=== Your task ===
Repeat exactly the lines below, from the line containing "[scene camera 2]" through the last line, both included. Leave out any pictures.
═════ Listed records
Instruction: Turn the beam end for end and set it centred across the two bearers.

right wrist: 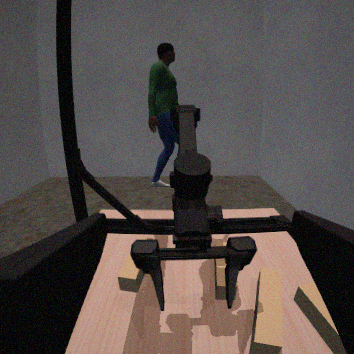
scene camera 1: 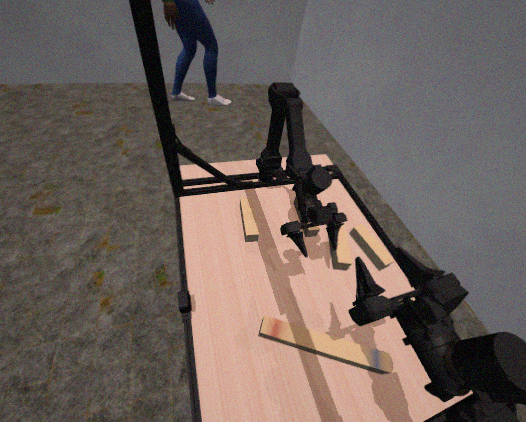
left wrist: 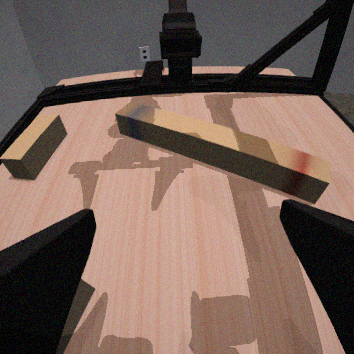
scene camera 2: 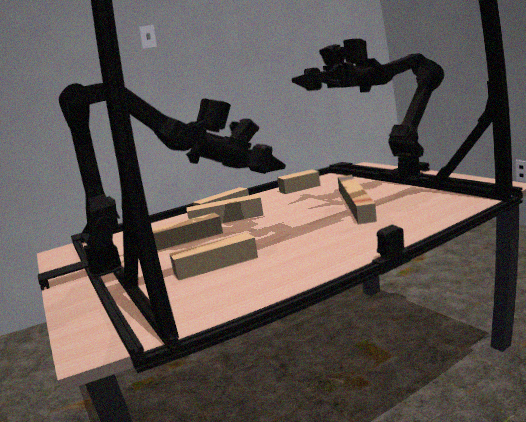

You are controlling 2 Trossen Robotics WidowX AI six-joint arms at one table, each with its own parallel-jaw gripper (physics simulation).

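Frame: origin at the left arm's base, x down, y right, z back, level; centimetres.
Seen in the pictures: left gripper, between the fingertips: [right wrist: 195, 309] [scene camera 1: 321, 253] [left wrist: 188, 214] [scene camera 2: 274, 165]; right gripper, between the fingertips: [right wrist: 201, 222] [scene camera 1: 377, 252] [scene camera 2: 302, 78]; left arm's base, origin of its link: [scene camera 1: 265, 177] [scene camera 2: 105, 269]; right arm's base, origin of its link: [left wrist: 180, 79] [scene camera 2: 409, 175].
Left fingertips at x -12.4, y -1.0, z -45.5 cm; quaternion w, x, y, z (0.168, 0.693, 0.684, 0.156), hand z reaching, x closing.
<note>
Offsets run from my left fingertips to a thing's top centre.
The long beam {dz -20.0, dx +10.0, dy +4.6 cm} [scene camera 1: 327, 342] [scene camera 2: 356, 192] [left wrist: 215, 145] lies flat and slanted on the table, its red band at the picture's left and blue band at the right in scene camera 1. Plain wooden blocks lie apart from it: one {dz +24.7, dx +10.0, dy +13.6 cm} [scene camera 1: 248, 220] [scene camera 2: 215, 256] [right wrist: 131, 272], another {dz +22.3, dx +10.0, dy -8.6 cm} [scene camera 2: 187, 231] [right wrist: 220, 277] partly hidden by my left gripper in scene camera 1. I cannot tell which blocks are the bearers. My left gripper [scene camera 1: 320, 250] [left wrist: 188, 214] [right wrist: 195, 309] is open and empty above the table, between blocks and beam. My right gripper [scene camera 1: 378, 255] is open and empty, higher up.
More plain blocks lie toward the far edge: a longer one {dz +8.6, dx +9.4, dy -15.4 cm} [scene camera 1: 342, 257] [scene camera 2: 225, 210] [right wrist: 268, 305], a slanted one {dz +4.1, dx +10.0, dy -27.0 cm} [scene camera 1: 374, 246] [right wrist: 317, 305], and a short one {dz -22.7, dx +9.7, dy -25.8 cm} [scene camera 2: 299, 181] [left wrist: 32, 145] near the beam. A black frame with uprights [scene camera 1: 152, 75] [scene camera 2: 125, 165] borders the table.
</note>
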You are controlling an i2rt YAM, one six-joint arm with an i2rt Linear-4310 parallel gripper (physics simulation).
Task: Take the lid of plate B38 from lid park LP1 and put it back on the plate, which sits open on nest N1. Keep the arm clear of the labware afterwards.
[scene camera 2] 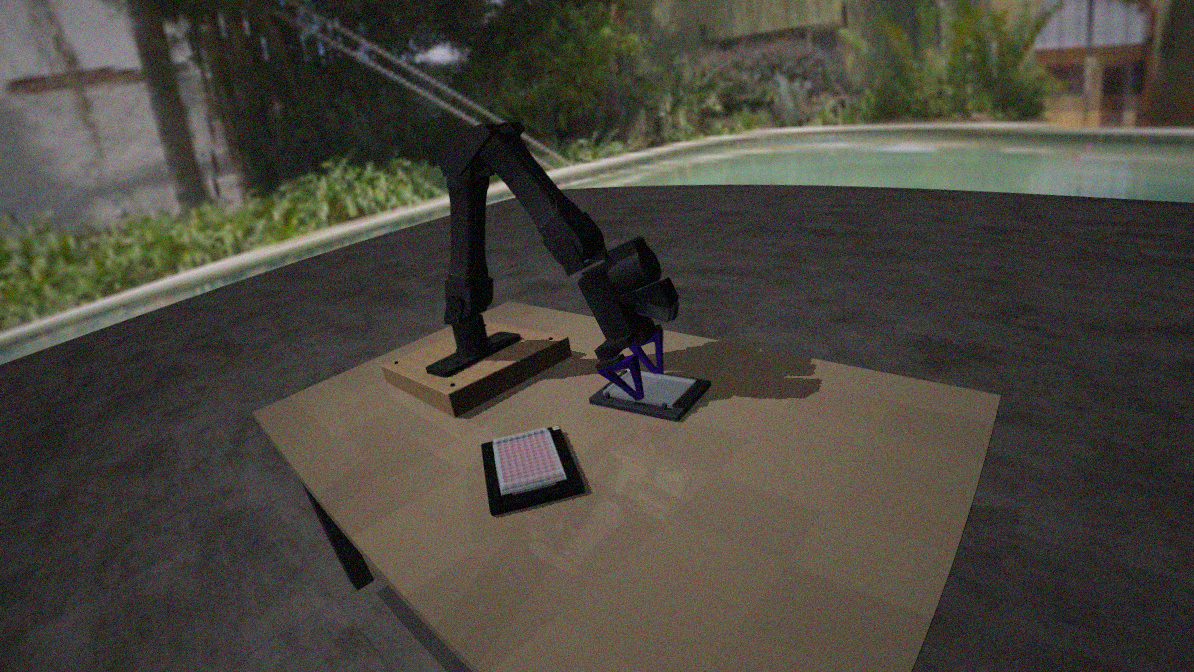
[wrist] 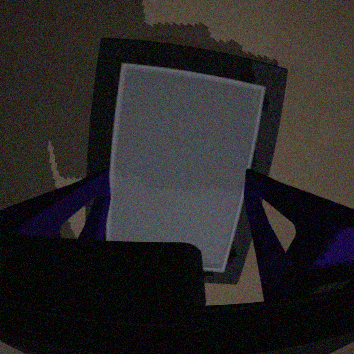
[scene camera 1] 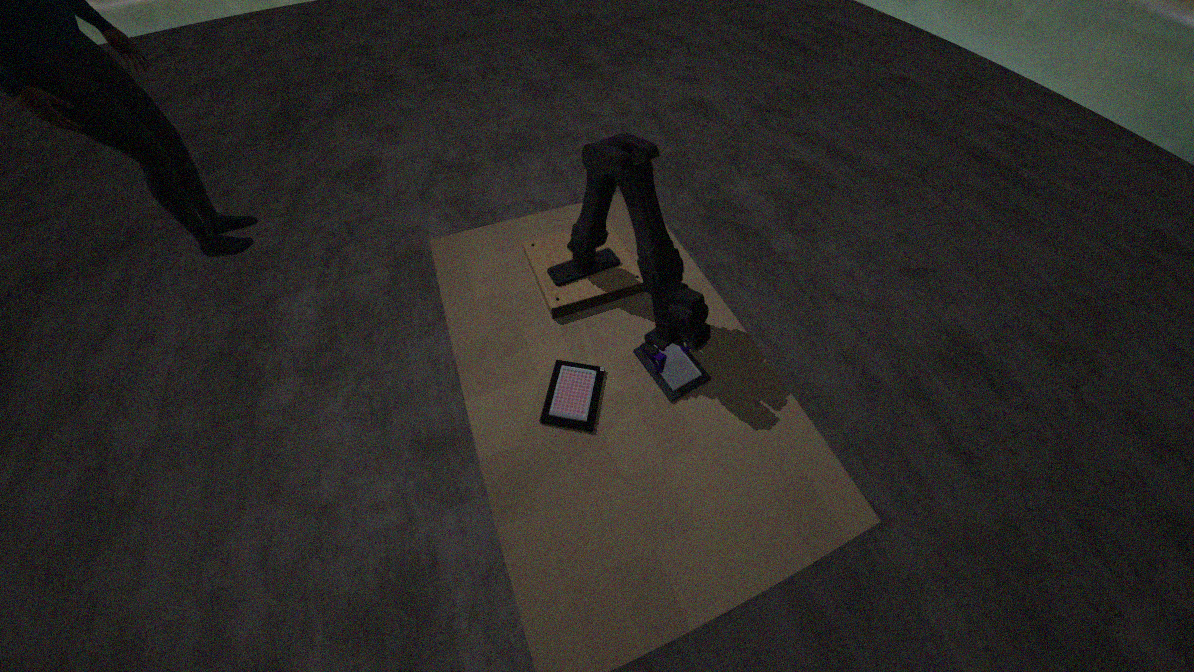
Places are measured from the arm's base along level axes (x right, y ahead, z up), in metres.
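Pixels of known places: gripper, fingertip midpoint: [scene camera 2: 650,387] [wrist: 177,177] [scene camera 1: 672,362]; arm's base, link origin: [scene camera 2: 475,355] [scene camera 1: 584,267].
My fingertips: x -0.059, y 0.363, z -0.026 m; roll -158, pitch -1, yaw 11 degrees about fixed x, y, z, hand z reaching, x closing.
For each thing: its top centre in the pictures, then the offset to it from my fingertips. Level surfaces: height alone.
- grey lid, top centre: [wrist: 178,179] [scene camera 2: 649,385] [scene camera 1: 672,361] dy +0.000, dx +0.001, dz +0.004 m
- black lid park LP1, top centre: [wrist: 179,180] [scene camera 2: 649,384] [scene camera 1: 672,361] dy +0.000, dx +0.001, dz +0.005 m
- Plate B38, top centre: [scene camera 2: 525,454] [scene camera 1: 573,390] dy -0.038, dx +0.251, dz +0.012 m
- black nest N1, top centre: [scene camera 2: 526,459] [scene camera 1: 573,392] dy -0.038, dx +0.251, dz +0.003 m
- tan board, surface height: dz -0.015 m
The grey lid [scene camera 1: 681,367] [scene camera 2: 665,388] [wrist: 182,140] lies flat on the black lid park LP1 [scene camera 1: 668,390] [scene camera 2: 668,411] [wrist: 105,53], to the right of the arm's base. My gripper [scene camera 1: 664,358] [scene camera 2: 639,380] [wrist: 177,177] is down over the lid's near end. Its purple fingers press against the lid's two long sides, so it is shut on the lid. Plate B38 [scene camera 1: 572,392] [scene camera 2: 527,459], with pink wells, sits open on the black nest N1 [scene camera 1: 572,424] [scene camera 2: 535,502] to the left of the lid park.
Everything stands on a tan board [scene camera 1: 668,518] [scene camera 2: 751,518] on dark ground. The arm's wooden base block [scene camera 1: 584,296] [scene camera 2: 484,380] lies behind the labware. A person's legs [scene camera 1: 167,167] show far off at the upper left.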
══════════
=== Result for this exercise ===
[scene camera 2] 
[wrist] 
[scene camera 1] 
Places are measured from the arm's base along level axes (x right, y ahead, z up), in metres.
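Pixels of known places: gripper, fingertip midpoint: [scene camera 2: 650,387] [wrist: 177,177] [scene camera 1: 672,362]; arm's base, link origin: [scene camera 2: 475,355] [scene camera 1: 584,267].
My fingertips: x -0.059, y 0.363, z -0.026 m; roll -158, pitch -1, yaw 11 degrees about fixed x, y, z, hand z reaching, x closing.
For each thing: its top centre in the pictures, then the offset to it from my fingertips. Level surfaces: height alone.
- grey lid, top centre: [wrist: 178,179] [scene camera 2: 649,385] [scene camera 1: 672,361] dy +0.000, dx +0.001, dz +0.004 m
- black lid park LP1, top centre: [wrist: 179,180] [scene camera 2: 649,384] [scene camera 1: 672,361] dy +0.000, dx +0.001, dz +0.005 m
- Plate B38, top centre: [scene camera 2: 525,454] [scene camera 1: 573,390] dy -0.038, dx +0.251, dz +0.012 m
- black nest N1, top centre: [scene camera 2: 526,459] [scene camera 1: 573,392] dy -0.038, dx +0.251, dz +0.003 m
- tan board, surface height: dz -0.015 m
The grey lid [scene camera 1: 681,367] [scene camera 2: 665,388] [wrist: 182,140] lies flat on the black lid park LP1 [scene camera 1: 668,390] [scene camera 2: 668,411] [wrist: 105,53], to the right of the arm's base. My gripper [scene camera 1: 664,358] [scene camera 2: 639,380] [wrist: 177,177] is down over the lid's near end. Its purple fingers press against the lid's two long sides, so it is shut on the lid. Plate B38 [scene camera 1: 572,392] [scene camera 2: 527,459], with pink wells, sits open on the black nest N1 [scene camera 1: 572,424] [scene camera 2: 535,502] to the left of the lid park.
Everything stands on a tan board [scene camera 1: 668,518] [scene camera 2: 751,518] on dark ground. The arm's wooden base block [scene camera 1: 584,296] [scene camera 2: 484,380] lies behind the labware. A person's legs [scene camera 1: 167,167] show far off at the upper left.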

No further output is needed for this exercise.